Extract the lines beginning at the one that holds "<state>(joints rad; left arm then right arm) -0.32" and ending at the final line of the material below, keeping them exact and leaving out all pictures.
-*-*-
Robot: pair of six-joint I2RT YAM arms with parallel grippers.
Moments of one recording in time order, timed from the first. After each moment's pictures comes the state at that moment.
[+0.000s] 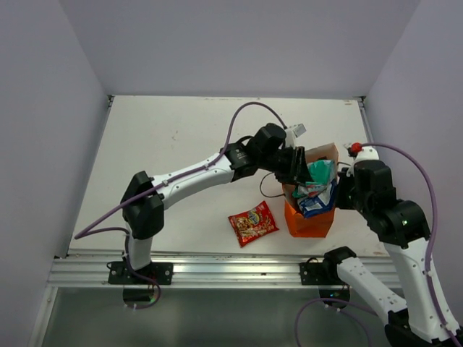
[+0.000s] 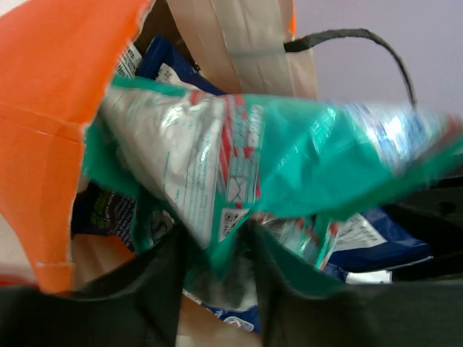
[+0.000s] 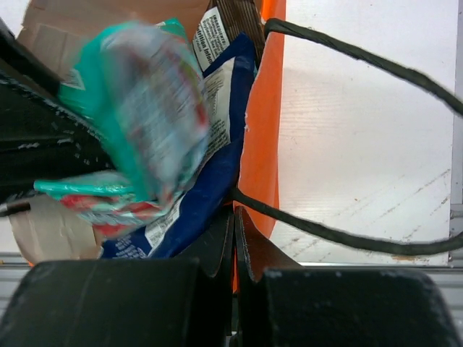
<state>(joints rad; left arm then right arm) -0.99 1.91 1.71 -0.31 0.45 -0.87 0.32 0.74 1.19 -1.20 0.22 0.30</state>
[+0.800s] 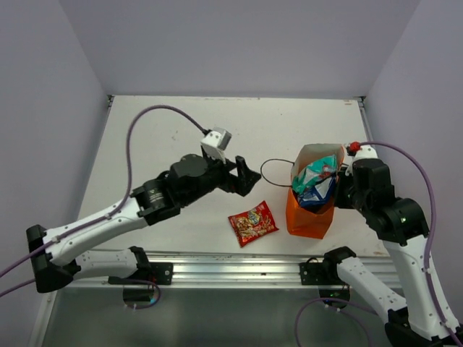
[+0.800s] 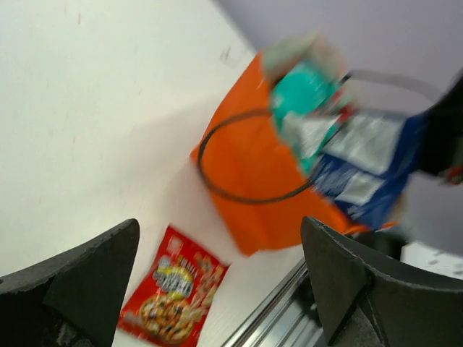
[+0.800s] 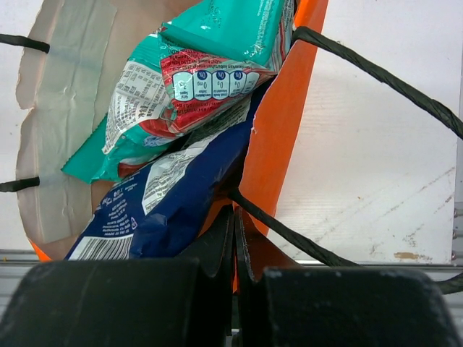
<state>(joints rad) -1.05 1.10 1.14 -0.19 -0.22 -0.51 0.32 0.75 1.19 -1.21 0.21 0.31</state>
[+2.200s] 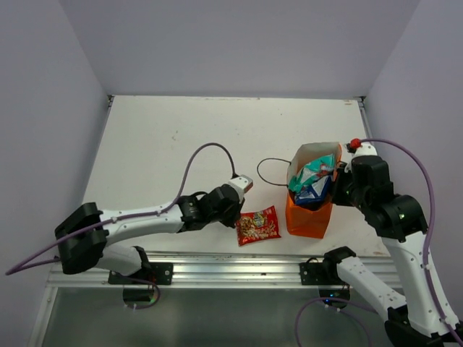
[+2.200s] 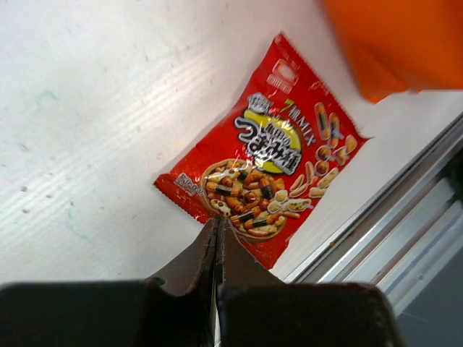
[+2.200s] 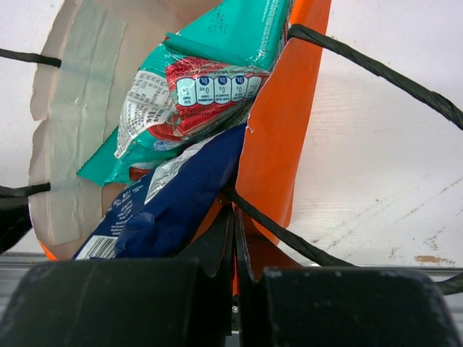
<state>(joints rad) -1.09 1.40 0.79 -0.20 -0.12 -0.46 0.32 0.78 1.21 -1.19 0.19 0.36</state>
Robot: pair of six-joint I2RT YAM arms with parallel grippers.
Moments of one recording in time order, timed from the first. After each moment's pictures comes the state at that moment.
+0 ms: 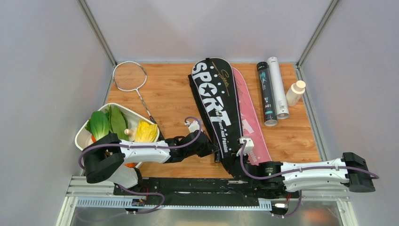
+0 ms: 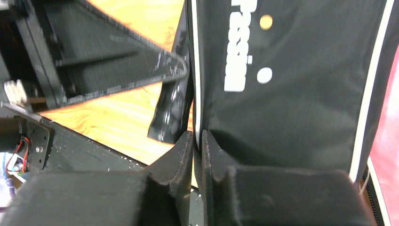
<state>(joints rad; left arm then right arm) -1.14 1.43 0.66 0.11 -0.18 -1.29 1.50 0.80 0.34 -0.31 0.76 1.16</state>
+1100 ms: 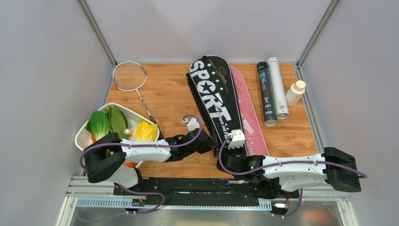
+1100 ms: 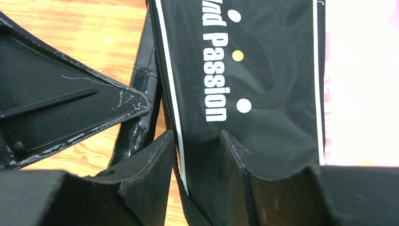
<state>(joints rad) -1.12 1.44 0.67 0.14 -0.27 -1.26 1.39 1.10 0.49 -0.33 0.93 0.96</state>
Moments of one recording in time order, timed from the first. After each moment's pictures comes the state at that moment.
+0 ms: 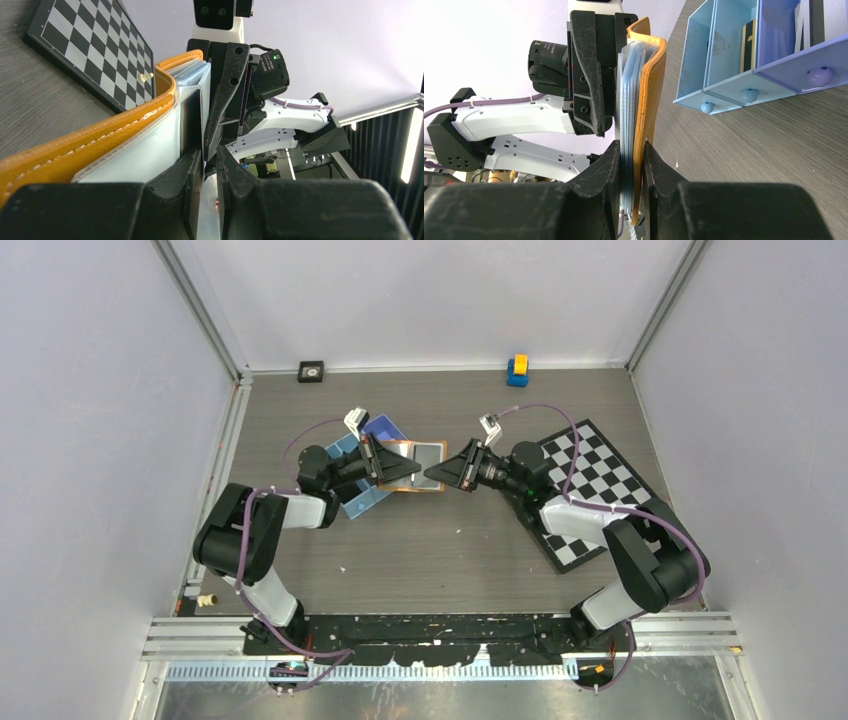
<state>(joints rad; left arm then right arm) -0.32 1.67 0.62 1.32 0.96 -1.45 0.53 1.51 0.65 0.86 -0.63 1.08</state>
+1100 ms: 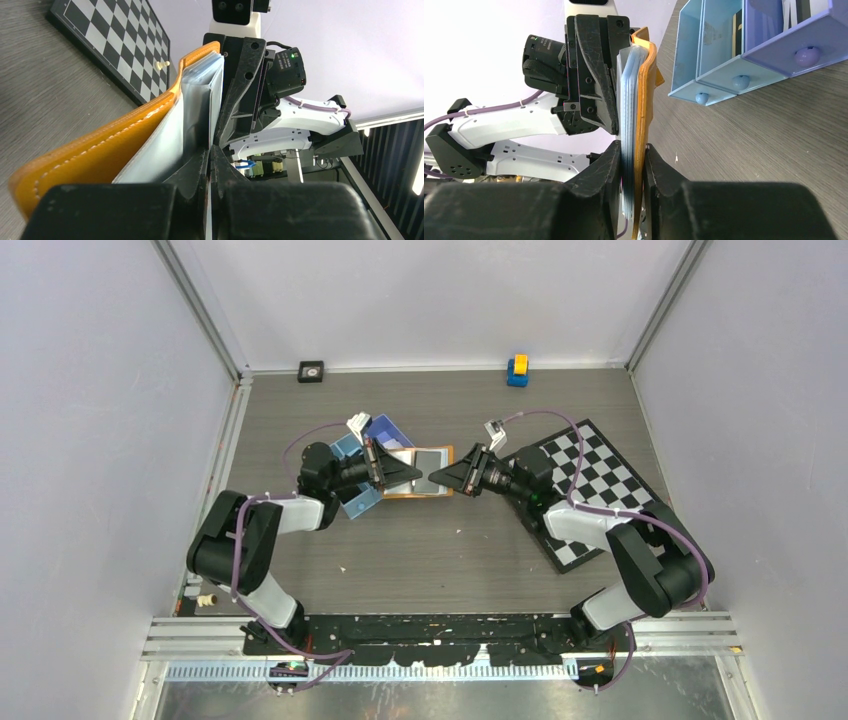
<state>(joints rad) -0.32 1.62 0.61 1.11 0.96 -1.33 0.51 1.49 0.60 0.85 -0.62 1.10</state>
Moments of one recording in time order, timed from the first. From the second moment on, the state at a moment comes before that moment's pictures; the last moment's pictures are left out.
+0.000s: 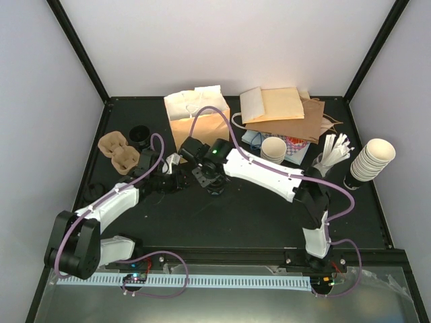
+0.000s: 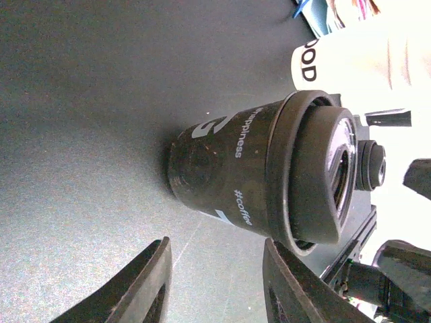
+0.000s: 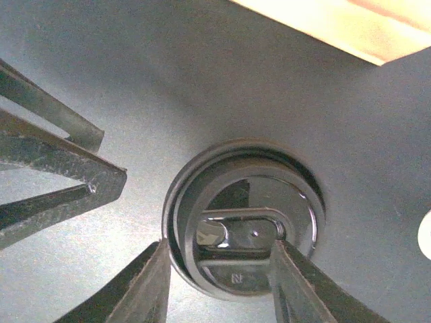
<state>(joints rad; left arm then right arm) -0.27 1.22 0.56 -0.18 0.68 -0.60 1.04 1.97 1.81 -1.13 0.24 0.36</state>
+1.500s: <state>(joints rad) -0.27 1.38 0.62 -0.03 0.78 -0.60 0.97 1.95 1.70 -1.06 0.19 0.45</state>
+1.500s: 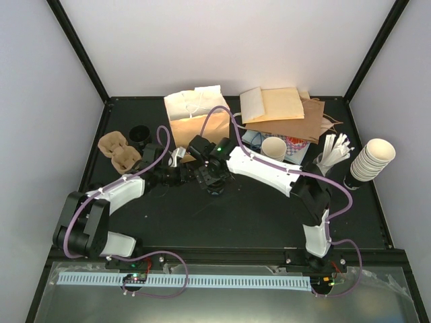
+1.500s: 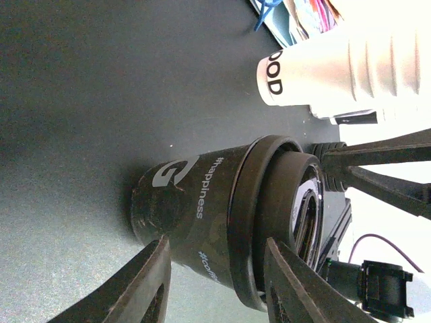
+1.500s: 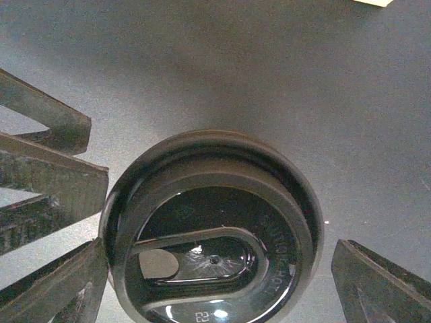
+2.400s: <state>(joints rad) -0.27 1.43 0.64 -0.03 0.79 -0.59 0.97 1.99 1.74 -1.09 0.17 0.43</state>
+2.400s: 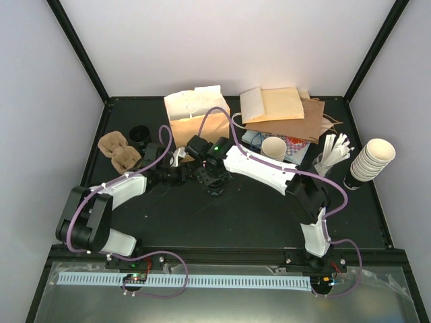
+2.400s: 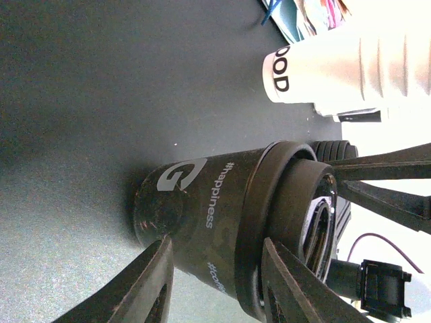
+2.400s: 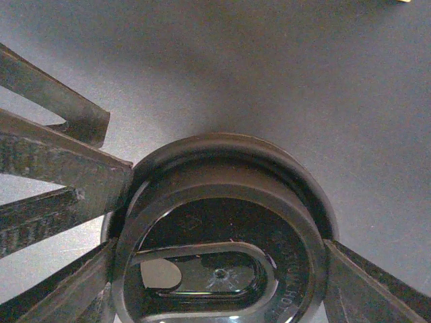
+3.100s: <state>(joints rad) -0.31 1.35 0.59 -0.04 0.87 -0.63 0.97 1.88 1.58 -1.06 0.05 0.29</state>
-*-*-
## [Written solution]
<state>(joints rad; left arm then right arm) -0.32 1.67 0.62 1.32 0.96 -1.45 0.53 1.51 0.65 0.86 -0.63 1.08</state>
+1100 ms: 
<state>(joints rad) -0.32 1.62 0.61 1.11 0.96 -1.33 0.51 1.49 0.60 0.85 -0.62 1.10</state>
Moments of one recording in time order, timed from the first. From the second moment on, the state at a moment comes before that moment's pictures; the last moment's pictures are left out.
+0.000s: 
+0.000s: 
+0.000s: 
<state>(joints rad; left arm then right arm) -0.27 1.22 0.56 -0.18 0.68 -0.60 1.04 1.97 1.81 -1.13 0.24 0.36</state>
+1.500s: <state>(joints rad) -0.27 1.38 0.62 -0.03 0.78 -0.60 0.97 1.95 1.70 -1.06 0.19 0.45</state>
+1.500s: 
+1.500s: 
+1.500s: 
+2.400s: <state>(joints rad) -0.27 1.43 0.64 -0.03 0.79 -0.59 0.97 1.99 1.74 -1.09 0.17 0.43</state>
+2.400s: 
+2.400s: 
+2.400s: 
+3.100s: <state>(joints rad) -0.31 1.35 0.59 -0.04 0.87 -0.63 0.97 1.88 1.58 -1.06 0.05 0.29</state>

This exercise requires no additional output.